GOAL OF THE EXERCISE -
This task calls for the complete listing below, reproduced exactly.

EXTRACTED ENTRIES -
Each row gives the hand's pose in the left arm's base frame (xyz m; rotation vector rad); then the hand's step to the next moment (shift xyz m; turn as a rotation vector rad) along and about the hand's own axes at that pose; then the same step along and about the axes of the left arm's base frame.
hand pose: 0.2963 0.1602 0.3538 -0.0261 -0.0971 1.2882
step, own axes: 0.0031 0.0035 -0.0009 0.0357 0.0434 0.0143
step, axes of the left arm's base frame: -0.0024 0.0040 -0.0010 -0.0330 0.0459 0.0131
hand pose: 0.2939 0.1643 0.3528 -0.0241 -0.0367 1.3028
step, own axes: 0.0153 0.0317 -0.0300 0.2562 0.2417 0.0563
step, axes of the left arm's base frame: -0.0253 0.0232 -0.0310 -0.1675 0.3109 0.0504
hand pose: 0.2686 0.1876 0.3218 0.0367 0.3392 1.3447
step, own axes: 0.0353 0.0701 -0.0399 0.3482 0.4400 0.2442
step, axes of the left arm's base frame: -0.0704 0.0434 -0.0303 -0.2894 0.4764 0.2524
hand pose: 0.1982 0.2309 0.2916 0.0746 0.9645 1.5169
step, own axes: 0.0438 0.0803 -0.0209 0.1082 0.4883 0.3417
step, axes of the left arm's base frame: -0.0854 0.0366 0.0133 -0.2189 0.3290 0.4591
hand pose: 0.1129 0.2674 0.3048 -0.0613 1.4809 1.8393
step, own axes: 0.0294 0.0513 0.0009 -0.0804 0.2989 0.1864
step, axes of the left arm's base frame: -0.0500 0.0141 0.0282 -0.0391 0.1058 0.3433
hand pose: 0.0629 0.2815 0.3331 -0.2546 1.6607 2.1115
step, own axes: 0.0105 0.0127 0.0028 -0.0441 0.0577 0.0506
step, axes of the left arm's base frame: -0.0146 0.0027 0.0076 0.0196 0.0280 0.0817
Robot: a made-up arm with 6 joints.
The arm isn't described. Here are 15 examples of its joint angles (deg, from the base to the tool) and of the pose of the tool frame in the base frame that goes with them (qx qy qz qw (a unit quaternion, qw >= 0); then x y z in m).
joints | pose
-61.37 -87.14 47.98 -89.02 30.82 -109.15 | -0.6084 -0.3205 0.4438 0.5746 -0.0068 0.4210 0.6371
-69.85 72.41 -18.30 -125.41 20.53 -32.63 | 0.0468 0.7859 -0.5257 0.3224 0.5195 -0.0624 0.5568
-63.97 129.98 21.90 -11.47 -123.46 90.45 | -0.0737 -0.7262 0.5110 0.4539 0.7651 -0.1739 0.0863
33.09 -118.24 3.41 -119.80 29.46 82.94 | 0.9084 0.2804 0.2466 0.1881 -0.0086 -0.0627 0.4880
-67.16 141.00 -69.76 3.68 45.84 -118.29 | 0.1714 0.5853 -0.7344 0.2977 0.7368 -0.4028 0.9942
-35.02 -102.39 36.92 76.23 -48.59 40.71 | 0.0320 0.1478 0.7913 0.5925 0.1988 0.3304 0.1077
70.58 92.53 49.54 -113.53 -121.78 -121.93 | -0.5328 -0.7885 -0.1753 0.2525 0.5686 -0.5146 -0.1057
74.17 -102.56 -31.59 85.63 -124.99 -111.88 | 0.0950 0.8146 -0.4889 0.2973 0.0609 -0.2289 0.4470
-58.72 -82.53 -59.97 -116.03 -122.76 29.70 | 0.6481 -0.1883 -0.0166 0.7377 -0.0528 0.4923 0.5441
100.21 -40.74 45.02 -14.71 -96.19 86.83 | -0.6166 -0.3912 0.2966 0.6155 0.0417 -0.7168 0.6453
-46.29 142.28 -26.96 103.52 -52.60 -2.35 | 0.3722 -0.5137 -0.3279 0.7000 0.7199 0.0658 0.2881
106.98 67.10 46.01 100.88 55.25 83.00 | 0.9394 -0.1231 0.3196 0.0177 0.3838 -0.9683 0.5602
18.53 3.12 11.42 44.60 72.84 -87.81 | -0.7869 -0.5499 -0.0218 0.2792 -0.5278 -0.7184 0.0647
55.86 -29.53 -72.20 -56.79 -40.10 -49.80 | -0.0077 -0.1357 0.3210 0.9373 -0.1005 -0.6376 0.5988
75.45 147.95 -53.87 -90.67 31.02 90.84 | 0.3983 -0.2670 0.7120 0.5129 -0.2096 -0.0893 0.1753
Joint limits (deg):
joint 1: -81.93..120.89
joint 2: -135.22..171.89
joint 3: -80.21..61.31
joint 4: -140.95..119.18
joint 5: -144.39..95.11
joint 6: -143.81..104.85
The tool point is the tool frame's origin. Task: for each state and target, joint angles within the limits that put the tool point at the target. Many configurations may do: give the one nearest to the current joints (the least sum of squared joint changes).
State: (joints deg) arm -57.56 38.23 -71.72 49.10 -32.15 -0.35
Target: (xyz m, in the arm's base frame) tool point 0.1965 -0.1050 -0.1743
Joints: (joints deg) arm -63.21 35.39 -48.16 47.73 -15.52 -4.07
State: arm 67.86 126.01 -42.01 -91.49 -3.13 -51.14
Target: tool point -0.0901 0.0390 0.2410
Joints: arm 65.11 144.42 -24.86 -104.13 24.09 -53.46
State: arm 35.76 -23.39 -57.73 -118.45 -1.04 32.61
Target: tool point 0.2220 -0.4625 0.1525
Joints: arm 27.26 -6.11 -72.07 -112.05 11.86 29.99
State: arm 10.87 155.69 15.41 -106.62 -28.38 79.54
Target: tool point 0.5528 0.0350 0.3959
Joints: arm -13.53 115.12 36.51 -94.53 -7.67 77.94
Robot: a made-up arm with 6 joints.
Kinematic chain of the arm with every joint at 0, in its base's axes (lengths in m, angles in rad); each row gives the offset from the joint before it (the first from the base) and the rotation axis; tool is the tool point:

REPLY TO THE EXERCISE -
Each row gives the hand's pose in the left arm's base frame (xyz m; rotation vector rad); then the hand's step to the next moment (shift xyz m; turn as a rotation vector rad) along and about the hand's own axes at that pose; then the same step along and about the axes of the left arm's base frame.
hand pose: 0.2963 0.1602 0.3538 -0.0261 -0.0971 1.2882
step, own axes: 0.0031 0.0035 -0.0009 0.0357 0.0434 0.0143
step, axes of the left arm's base frame: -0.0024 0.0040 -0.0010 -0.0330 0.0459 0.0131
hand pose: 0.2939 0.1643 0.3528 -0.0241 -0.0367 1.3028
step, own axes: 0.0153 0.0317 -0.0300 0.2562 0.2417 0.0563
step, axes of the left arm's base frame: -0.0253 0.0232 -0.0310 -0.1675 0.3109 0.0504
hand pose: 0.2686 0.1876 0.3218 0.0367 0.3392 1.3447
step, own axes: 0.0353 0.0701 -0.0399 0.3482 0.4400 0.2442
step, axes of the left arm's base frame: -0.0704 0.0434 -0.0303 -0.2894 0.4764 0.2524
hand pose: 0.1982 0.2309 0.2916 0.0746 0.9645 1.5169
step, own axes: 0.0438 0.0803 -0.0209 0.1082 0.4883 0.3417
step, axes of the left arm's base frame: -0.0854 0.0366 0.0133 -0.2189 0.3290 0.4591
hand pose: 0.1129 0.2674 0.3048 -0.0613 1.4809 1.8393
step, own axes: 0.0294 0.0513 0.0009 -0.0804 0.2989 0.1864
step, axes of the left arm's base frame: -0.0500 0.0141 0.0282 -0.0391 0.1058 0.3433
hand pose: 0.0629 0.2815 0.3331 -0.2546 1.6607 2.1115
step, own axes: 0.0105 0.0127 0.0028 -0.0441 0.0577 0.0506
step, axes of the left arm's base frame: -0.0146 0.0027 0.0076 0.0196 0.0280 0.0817
Robot: a made-up arm with 6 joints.
The arm isn't described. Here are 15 examples of its joint angles (deg, from the base to the tool) and of the pose of the tool frame in the base frame that goes with them (qx qy qz qw (a unit quaternion, qw >= 0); then x y z in m).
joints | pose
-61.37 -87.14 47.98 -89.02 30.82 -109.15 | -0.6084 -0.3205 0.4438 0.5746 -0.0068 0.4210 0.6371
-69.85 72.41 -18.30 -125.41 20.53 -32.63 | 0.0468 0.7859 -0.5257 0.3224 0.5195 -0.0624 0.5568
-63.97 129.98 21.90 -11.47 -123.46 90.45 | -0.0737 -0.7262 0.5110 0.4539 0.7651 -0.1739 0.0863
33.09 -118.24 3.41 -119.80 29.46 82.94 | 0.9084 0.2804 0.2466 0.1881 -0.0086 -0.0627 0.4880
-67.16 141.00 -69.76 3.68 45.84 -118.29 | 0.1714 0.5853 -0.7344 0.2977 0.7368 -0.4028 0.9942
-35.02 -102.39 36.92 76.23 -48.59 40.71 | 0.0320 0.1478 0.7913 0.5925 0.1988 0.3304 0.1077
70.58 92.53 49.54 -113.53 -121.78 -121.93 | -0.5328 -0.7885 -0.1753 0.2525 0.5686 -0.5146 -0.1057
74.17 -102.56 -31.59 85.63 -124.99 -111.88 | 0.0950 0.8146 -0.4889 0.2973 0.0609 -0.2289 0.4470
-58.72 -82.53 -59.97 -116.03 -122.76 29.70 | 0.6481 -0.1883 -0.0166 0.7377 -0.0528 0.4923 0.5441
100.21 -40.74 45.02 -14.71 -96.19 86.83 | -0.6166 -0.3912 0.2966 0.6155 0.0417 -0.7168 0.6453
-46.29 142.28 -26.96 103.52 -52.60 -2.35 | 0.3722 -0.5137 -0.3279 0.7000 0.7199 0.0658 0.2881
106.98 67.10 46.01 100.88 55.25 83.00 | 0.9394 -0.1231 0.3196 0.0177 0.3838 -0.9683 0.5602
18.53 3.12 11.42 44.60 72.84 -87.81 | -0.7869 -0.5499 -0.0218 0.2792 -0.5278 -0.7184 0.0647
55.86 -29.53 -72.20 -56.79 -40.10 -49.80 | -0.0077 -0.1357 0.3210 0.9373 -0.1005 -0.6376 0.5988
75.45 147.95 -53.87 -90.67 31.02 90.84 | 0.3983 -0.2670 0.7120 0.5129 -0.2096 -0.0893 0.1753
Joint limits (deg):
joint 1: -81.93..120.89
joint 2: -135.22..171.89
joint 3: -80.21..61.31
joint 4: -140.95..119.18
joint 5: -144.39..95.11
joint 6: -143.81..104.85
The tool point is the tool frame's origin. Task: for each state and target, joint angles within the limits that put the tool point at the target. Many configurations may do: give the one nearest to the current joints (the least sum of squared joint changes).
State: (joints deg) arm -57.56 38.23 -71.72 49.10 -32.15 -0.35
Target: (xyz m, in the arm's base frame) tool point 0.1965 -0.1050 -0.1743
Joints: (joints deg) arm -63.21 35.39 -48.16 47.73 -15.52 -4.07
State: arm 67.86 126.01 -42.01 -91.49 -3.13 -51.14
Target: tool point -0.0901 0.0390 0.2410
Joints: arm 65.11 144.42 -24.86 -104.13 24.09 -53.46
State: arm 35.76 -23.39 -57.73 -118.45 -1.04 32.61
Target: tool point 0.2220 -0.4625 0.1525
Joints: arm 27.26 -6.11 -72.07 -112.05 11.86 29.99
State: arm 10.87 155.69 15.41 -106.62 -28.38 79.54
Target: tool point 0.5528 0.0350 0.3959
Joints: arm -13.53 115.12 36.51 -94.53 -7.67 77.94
Robot: a made-up arm with 6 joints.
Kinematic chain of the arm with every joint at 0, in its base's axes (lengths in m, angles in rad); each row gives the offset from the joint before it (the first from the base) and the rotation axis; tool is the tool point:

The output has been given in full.